Task objective:
This exercise requires an exact output of the listing, images omitted.

Supplied material:
[Start of section]
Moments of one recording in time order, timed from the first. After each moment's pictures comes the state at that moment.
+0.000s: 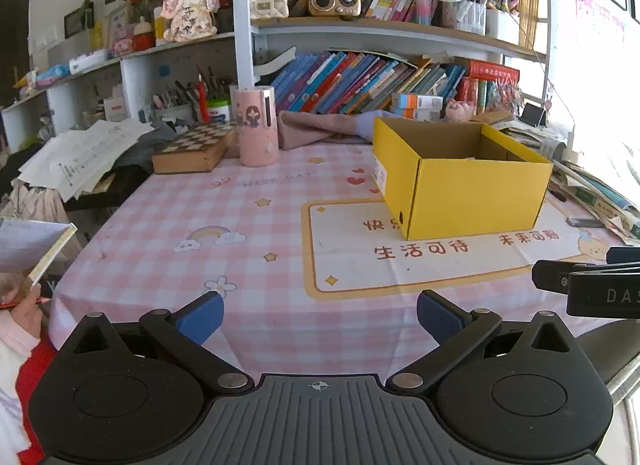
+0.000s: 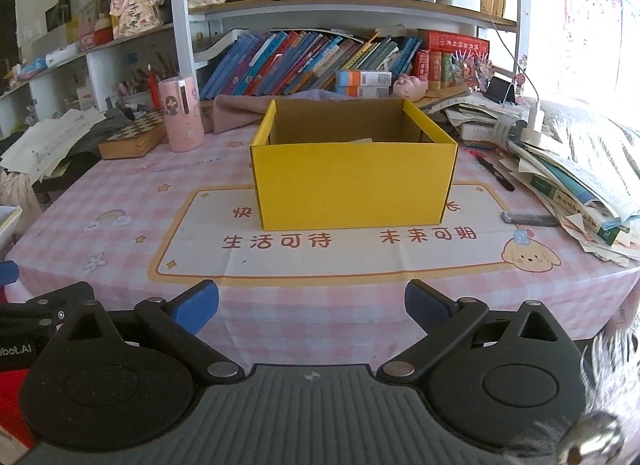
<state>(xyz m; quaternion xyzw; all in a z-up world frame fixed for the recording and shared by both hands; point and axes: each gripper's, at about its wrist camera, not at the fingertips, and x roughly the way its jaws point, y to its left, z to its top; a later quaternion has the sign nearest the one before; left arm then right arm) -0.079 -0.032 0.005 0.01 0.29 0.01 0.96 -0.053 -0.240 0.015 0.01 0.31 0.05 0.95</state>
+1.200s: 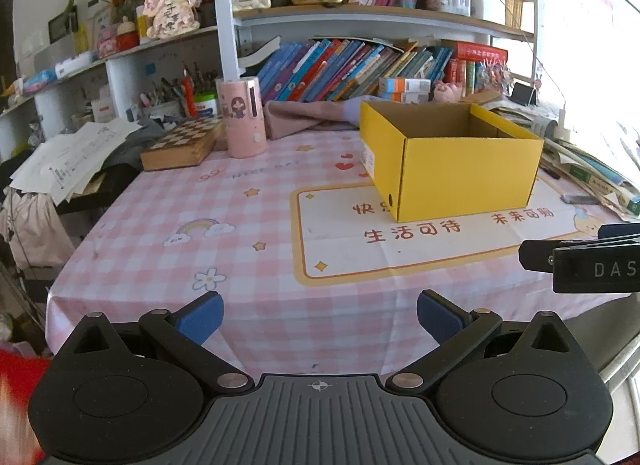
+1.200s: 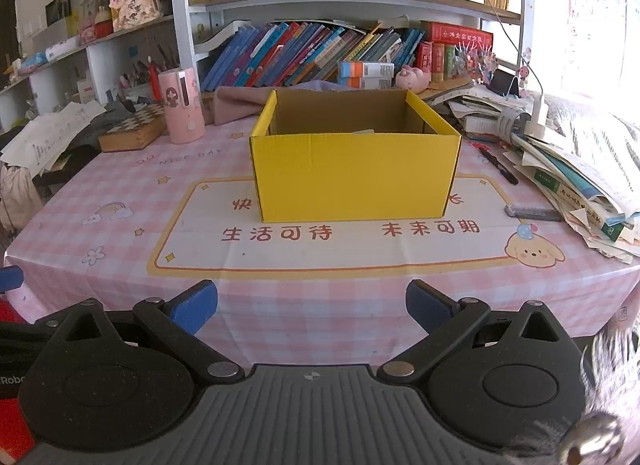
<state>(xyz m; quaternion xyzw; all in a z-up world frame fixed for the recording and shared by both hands) -0.077 -0.041 -0.004 0.03 0.31 0.00 0.95 -0.047 -0.240 0.010 0.01 0.32 0.06 0.95</state>
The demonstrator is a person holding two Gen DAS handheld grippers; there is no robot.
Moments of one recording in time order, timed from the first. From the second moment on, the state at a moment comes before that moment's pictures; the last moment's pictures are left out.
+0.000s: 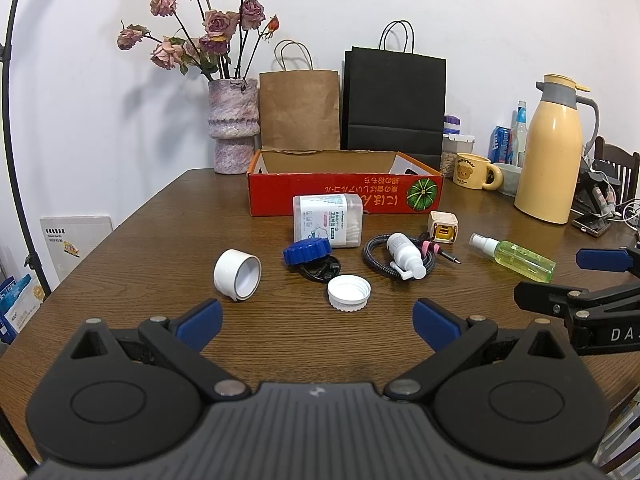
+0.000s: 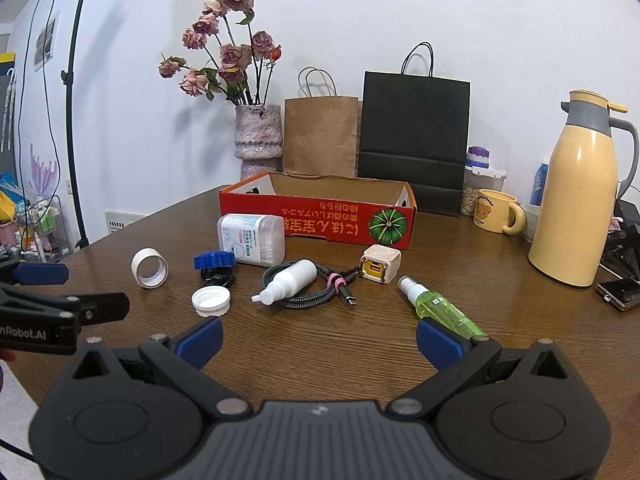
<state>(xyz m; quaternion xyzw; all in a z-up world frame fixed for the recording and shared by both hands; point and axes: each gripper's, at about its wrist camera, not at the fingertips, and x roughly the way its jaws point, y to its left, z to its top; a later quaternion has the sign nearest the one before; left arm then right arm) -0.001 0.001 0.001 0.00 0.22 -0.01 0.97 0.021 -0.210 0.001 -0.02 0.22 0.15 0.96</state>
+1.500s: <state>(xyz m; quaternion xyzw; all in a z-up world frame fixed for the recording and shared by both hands) 0.004 0.003 -0.002 0.00 0.23 -0.01 0.97 0.026 -0.214 -0.003 -0.03 0.22 0.14 0.96</state>
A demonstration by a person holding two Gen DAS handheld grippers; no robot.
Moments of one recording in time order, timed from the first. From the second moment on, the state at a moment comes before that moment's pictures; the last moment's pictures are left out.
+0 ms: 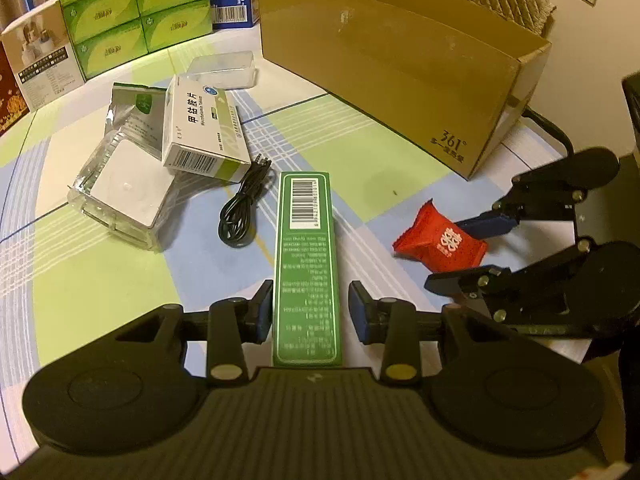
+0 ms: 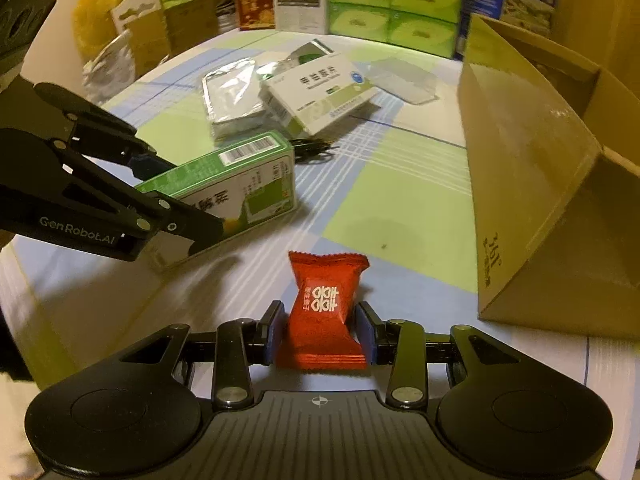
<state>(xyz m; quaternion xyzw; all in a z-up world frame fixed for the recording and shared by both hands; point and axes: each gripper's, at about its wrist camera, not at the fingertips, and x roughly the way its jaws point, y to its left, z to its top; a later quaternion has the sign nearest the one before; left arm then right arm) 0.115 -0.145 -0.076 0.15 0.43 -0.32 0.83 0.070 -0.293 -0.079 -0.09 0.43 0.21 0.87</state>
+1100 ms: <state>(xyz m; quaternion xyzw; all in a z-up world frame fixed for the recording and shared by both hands) 0.071 -0.152 -0.036 0.12 0.42 -0.29 0.85 0.019 -0.329 -0.027 0.00 0.40 0.12 0.91</state>
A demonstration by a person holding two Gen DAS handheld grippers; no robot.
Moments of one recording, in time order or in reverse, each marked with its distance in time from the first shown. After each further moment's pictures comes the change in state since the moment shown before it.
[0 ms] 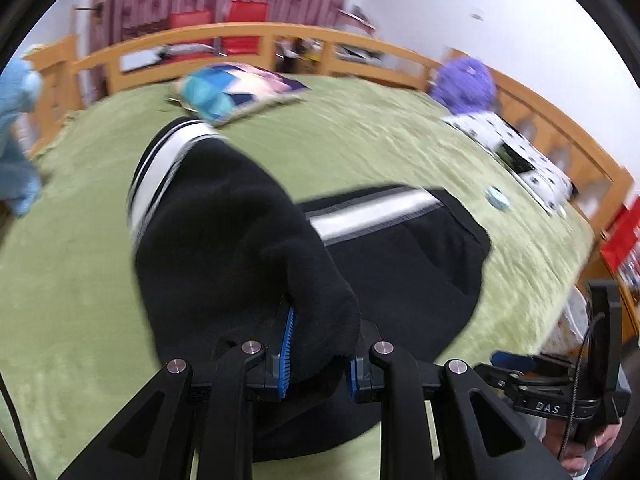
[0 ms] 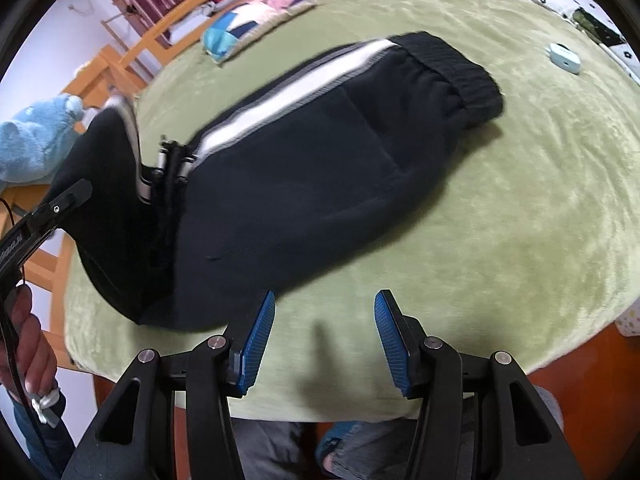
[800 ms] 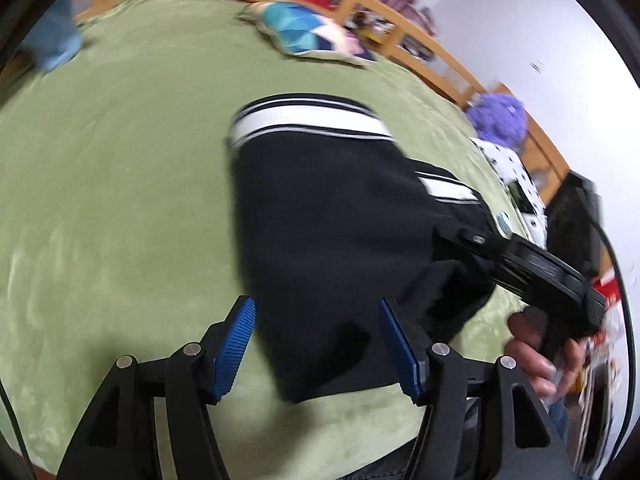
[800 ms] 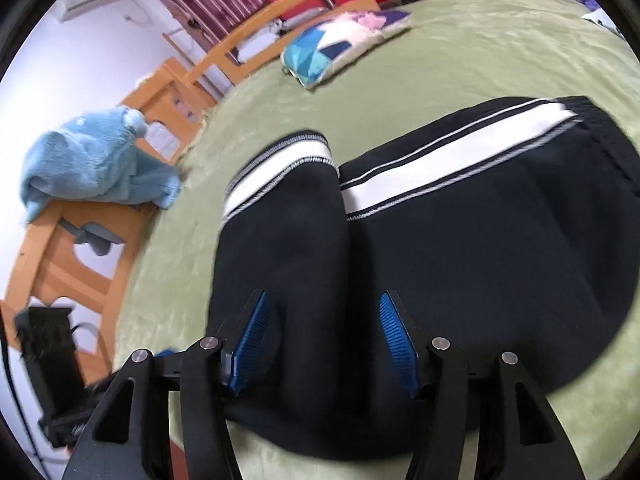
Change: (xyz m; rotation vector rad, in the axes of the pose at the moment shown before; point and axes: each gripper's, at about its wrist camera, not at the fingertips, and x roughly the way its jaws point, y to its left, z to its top) left arm -0.018 0.136 -0.073 -0.355 0.105 -0.093; right arm 0.063 0.110 0.083 -0.080 -0.085 0.258
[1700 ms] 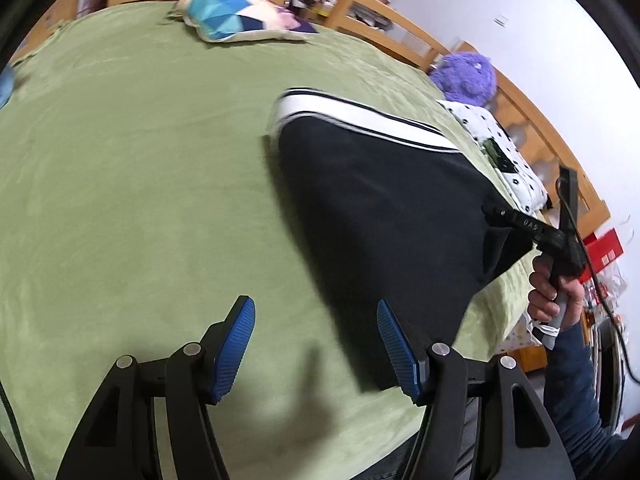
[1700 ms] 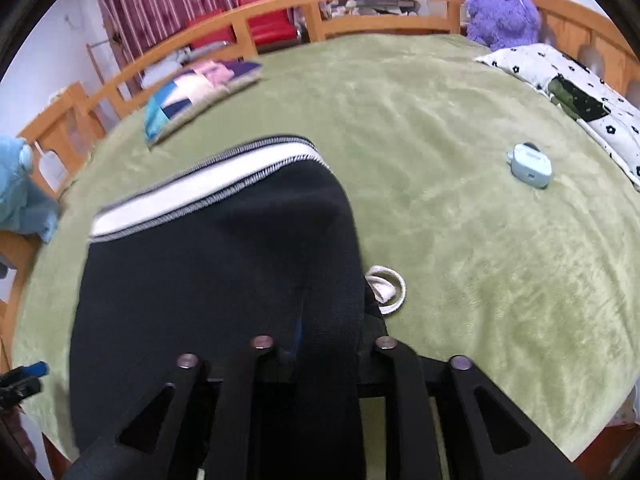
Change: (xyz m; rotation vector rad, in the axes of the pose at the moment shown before) left arm 0.054 -0.087 0.010 0.182 0.067 -0.058; right arm -0.097 -0.185 0.055 -0.016 -0.155 -0.406
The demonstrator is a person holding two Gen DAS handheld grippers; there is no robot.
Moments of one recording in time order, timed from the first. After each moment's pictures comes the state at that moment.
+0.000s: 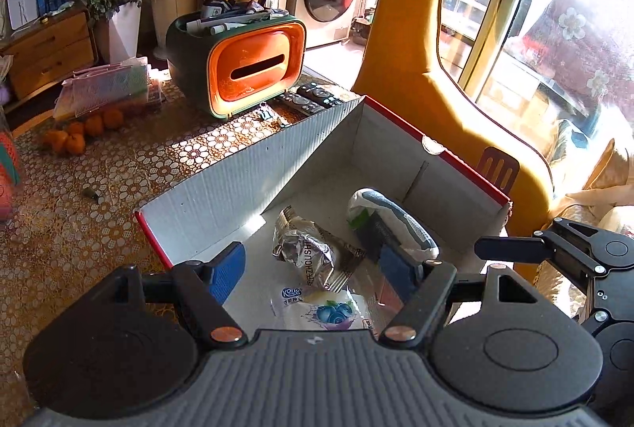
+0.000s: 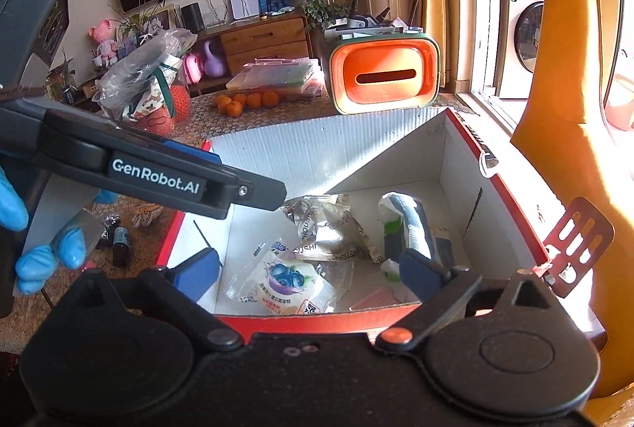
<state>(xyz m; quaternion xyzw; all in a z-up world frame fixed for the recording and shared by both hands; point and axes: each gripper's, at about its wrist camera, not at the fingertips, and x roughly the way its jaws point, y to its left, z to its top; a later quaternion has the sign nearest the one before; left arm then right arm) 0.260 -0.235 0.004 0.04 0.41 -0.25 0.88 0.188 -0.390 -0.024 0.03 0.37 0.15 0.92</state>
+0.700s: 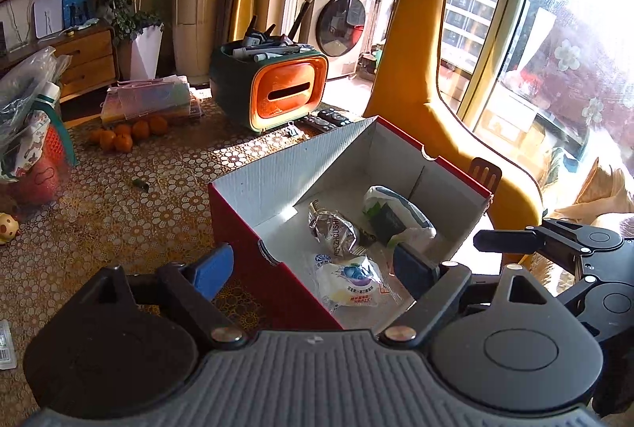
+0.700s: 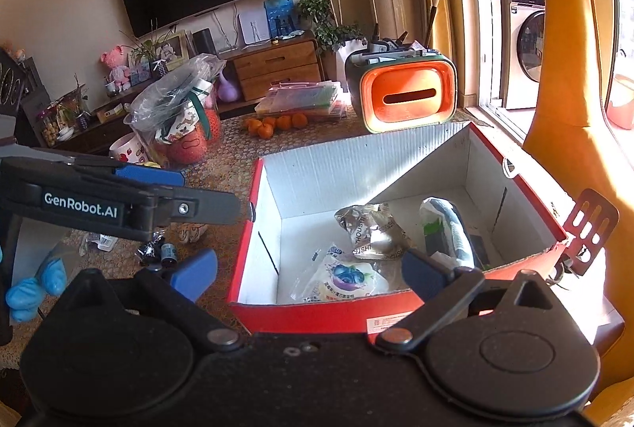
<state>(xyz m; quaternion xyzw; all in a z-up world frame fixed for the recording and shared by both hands) 0.197 -0.158 0.028 0.01 0.36 -0.24 0.90 0.148 -0.355 -0.006 0.06 0.34 0.16 0.93</state>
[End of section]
Answer to this task:
Moments of one recording in time order, timed from the first. After each moment's pictures comes the state at that moment.
+0.000s: 
+0.000s: 
<state>(xyz m; quaternion xyzw; all in a z-up world frame fixed for the recording and shared by both hands; point and axes: each gripper's, at about its wrist camera, not at the fingertips, and x roughly the way its jaws point, y to its left, z to its top; a later quaternion has the sign nearest the one before; left arm then right arm) -0.079 -0.032 0.005 0.01 0.29 0.01 0.96 -0.053 -0.240 0.015 0.01 0.31 0.05 0.95</state>
+1.200s: 
+1.200s: 
<state>(xyz m; quaternion xyzw; all in a z-up world frame fixed for the recording and shared by both hands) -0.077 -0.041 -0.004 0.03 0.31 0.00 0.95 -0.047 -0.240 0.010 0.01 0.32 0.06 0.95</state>
The demonstrator is a person holding two Gen DAS handheld grippers; there is no robot.
Moments of one recording in time order, timed from the first. From the second moment on, the state at a moment comes before that moment's pictures; the last moment's pictures are left out.
+0.000s: 
+0.000s: 
<state>(xyz m; quaternion xyzw; all in a z-up world frame fixed for the recording and shared by both hands; point and axes: each gripper's, at about its wrist camera, not at the fingertips, and x roughly the way its jaws point, y to its left, z to its top; a later quaternion has the sign nearest the one before; left arm then right arm) -0.001 0.001 0.001 0.00 0.22 -0.01 0.97 0.021 -0.210 0.001 -0.02 0.22 0.15 0.96</state>
+1.500s: <state>(xyz m; quaternion xyzw; all in a z-up world frame fixed for the recording and shared by both hands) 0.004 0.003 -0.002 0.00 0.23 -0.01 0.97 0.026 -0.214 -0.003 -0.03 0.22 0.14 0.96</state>
A demonstration by a person holding two Gen DAS handheld grippers; no robot.
Moments of one recording in time order, timed from the first. From the second moment on, the state at a moment comes before that moment's pictures; the last moment's pictures are left out.
+0 ms: 
+0 ms: 
<state>(xyz m; quaternion xyzw; all in a z-up world frame fixed for the recording and shared by both hands; point and axes: each gripper's, at about its wrist camera, not at the fingertips, and x roughly the way its jaws point, y to its left, z to its top; a later quaternion has the sign nearest the one before; left arm then right arm) 0.115 -0.145 -0.076 0.15 0.43 -0.32 0.83 0.070 -0.293 -0.079 -0.09 0.43 0.21 0.87</state>
+1100 ms: <state>(xyz m; quaternion xyzw; all in a z-up world frame fixed for the recording and shared by both hands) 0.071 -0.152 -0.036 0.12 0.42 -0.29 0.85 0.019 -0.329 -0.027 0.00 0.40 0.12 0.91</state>
A demonstration by a person holding two Gen DAS handheld grippers; no robot.
Moments of one recording, in time order or in reverse, each marked with its distance in time from the first shown. After each further moment's pictures comes the change in state since the moment shown before it.
[0 ms] 
[0 ms] 
[800 ms] 
[800 ms] 
Change: (xyz m; rotation vector rad, in the axes of the pose at the moment shown before; point and axes: each gripper's, at about its wrist camera, not at the fingertips, and x roughly the way its jaws point, y to its left, z to its top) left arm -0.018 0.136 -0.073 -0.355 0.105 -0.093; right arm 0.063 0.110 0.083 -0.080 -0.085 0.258
[1700 ms] 
[1700 ms] 
Change: (xyz m; rotation vector rad, in the axes of the pose at the moment shown before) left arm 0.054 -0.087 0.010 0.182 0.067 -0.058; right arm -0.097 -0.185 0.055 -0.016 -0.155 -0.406
The demonstrator is a person holding two Gen DAS handheld grippers; there is no robot.
Moments of one recording in time order, timed from the first. After each moment's pictures comes the state at that moment.
+0.000s: 
+0.000s: 
<state>(xyz m; quaternion xyzw; all in a z-up world frame fixed for the recording and shared by both hands; point and axes: each gripper's, at about its wrist camera, not at the fingertips, and x roughly the way its jaws point, y to its left, z to its top; a later quaternion has the sign nearest the one before; left arm then right arm) 0.260 -0.235 0.004 0.04 0.41 -0.25 0.88 0.188 -0.390 -0.024 0.03 0.37 0.15 0.92</state>
+0.700s: 
+0.700s: 
<state>(xyz m; quaternion xyzw; all in a z-up world frame fixed for the recording and shared by both hands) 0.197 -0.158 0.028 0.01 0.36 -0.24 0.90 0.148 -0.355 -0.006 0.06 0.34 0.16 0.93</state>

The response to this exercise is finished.